Why machine-to-machine payments are the new electricity for the digital age

We are moving towards an economic system where software and devices trade with each other without human involvement.

Instead of simply carrying out transactions, machines will be able to make decisions, coordinate with each other and buy what they need in real time. Sensors and satellites will sell data streams after another. Factories will price electricity purchases in real time based on supply and demand. Supply chains could even become completely autonomous – reordering materials, booking transport, paying customs fees and rerouting shipments without human involvement.

But such an economy cannot be built on large infrequent payments. It must run on billions of small, continuous transactions that are executed autonomously at machine speed. Just as electricity prices enabled mass production, microtransactions and machine-to-machine (M2M) payments will make full automation economically viable.

And if continuous M2M payments are the new electricity, then blockchains—the rails on which these microtransactions will take place—must be seen as the new power grid. They are a critical piece of infrastructure that unlocks new business models, new technologies and ultimately this new machine economy.

How will these innovations develop? The electrical revolution has plenty of lessons to learn.

A new revolution

Before electrification, electricity was local, manual, inconsistent and expensive. Factories relied on steam engines or water wheels, which limited where production could take place and how it could scale. Power was something that was built into every operation.

Electricity changed that. As power became standardized and always available, it ceased to be a function and became the substrate of modern industry.

Payments today still resemble the pre-electric era of power. They are episodic, usually processed in batches and heavily mediated by people and institutions. Even digital payments involve discrete events such as invoices, settlements, reconciliations or billing cycles.

But M2M payments (autonomous financial transactions between connected devices), when combined with microtransactions (worth a few cents), make value exchange something ambient and infrastructure-like. Rather than stopping to pay, machines can simply operate continuously, exchanging value while consuming resources or providing services.

Tech leaders have been discussing microtransactions since the early days of the Internet, but it was impossible to realize this vision with the current banking system. Now, blockchain technology makes it possible to send value around the world instantly and at almost no cost. The infrastructure of the crypto sector is fundamental to the birth of continuous M2M payments.

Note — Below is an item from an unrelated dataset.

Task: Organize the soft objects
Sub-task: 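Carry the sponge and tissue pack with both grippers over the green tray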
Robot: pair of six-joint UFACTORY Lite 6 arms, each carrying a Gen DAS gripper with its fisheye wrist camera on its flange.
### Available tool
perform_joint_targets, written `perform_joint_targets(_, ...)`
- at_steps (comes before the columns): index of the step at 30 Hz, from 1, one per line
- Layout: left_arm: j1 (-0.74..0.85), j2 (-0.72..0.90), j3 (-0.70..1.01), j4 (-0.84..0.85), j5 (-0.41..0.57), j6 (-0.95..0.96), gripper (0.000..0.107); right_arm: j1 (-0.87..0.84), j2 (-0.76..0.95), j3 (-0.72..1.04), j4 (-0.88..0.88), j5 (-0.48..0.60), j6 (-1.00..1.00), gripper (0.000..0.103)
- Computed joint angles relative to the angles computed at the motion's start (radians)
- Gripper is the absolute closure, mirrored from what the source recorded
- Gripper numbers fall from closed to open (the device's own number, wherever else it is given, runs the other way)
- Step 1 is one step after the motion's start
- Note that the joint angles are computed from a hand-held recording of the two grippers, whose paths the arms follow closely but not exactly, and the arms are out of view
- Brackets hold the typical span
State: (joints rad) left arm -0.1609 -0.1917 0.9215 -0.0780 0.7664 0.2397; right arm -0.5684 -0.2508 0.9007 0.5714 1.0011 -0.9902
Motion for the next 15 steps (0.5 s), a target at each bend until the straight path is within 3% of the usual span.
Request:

And just as electricity enabled the creation of computers and the Internet, M2M payments and microtransactions will allow a whole new economy to flourish.

How electricity changed the world

The continuous power provided by electricity enabled automation. Mass production did not happen because factories employed more workers, but because machines could run constantly and relatively independently.

Today’s machines are technically autonomous, but economically limited. An AI agent can make decisions, direct traffic or optimize logistics, but it cannot pay for computation on the fly. Economic friction forces human intervention into systems that are otherwise independent. But M2M payments combined with microtransactions will provide continuous economic power in the same way that electricity provides continuous mechanical power.

Also, electricity unlocked industries that simply could not exist before it. M2M payments will have the same characteristic that provides financial infrastructure for industries that cannot function without fine-grained real-time payments.

What does it look like? We could have autonomous supply chains where the machines continuously coordinate purchases and logistics. Or we could see the rise of AI services with pricing models that reflect millisecond completion times. Global data markets may depend on pay-per-byte access. The infrastructure itself – from roads to charging stations – could continuously and automatically price access.

It is worth noting that the shift to consumption-based pricing also transformed electricity business models. Paying per kilowatt-hour allowed companies to scale without renegotiating contracts or investing in fixed capacity. You paid for what you used when you used it. M2M payments will bring the same flexibility to 21st century businesses.

Lessons from the electrical revolution

At the beginning of electrification, the focus was mostly on developing generators. However, it was not the most important technological innovation. The decisive factor was the transmission. Only when electricity could be delivered everywhere, cheaply and predictably, did it reshape industry and society.

The same lesson applies to M2M payments. The blockchain rails on which the payments will take place matter much more than the specific M2M payment application (like Coinbase’s x402 protocol) used. The priority should therefore be to build the best blockchains possible – chains with almost zero fees, very low latency and predictable performance. In other words, M2M payments hit the same frictions as regular stablecoin payments: they need the underlying infrastructure to be tip-top if they want to function properly.

Furthermore, the blockchains used for machine payments must be considered as neutral infrastructure. They must be interoperable across vendors, jurisdictions and machines. After all, machines cannot negotiate customized payment systems any more than appliances can negotiate voltage standards. This means that decentralization can play an important role in the growth of the machine economy. In that case, public blockchains could have the advantage over private alternatives.

If M2M toll rails achieve this neutrality, they will become the coordination layer of autonomous systems, just as electricity is the coordination layer of physical power. At that point, innovation can probably shift to building entirely new machine-driven industries.

The machine economy comes when machines gain the ability to act continuously, autonomously and invisibly thanks to the power of blockchain. M2M payments are not only part of that future. They are its electricity.